Collection entries

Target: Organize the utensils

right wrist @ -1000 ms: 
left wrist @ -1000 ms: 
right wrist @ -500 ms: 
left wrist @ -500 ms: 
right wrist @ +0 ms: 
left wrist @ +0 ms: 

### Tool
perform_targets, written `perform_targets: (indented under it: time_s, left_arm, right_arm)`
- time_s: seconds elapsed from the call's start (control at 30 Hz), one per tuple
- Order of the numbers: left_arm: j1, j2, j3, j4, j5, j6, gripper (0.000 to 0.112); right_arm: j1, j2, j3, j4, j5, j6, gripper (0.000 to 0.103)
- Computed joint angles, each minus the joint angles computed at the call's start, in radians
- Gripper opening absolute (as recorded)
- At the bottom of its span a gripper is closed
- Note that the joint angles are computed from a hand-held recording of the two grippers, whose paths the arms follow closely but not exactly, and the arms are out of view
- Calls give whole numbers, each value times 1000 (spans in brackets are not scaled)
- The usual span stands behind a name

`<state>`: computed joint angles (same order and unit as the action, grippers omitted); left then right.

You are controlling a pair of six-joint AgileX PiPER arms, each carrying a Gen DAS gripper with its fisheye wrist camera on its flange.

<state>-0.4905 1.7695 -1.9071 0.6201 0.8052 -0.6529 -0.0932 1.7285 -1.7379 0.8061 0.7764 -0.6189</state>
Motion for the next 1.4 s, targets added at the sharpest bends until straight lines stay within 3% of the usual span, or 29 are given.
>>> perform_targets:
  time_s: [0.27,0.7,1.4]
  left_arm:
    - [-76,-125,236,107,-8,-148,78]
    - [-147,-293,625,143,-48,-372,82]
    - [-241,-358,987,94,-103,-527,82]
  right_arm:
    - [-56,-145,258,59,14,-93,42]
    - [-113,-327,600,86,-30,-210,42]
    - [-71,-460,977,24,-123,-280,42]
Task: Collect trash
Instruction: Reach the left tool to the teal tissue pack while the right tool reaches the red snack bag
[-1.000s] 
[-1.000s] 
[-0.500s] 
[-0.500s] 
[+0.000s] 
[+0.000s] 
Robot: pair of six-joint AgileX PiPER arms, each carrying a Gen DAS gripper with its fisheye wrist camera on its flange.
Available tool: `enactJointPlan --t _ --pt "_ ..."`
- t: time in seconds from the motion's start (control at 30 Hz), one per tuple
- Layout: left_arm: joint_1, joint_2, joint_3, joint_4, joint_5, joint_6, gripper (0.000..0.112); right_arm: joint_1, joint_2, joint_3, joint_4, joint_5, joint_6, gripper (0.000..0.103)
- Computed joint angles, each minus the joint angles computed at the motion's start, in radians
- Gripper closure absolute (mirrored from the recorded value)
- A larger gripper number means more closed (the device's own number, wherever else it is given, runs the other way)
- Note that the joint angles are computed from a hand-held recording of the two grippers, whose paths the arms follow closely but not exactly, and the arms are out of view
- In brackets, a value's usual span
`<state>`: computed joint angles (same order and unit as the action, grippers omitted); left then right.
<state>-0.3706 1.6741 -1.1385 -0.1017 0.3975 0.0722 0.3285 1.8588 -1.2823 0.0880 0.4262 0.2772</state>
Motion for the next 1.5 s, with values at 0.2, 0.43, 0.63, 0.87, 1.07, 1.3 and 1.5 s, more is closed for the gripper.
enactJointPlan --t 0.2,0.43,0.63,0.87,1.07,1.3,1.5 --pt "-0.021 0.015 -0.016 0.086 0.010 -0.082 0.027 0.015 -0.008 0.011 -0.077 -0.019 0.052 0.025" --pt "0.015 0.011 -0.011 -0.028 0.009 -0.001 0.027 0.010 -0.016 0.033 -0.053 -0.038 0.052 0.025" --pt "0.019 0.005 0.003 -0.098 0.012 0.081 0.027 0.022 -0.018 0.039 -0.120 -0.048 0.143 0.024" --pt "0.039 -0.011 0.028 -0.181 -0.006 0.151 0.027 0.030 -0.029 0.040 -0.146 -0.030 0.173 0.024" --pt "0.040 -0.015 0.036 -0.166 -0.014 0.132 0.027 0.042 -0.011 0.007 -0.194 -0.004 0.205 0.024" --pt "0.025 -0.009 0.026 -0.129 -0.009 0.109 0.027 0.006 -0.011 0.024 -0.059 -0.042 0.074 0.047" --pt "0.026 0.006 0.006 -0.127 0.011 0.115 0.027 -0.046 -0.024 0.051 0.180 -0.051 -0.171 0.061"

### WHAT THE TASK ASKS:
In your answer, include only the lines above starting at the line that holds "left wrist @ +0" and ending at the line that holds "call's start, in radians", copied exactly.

### RESPONSE TO THE TASK:
left wrist @ +0 ms: 

### Tool
perform_targets, written `perform_targets: (indented under it: time_s, left_arm, right_arm)`
- time_s: seconds elapsed from the call's start (control at 30 Hz), one per tuple
- Order of the numbers: left_arm: j1, j2, j3, j4, j5, j6, gripper (0.000 to 0.112); right_arm: j1, j2, j3, j4, j5, j6, gripper (0.000 to 0.103)
- Computed joint angles, each minus the joint angles computed at the call's start, in radians

This output has been written out in full.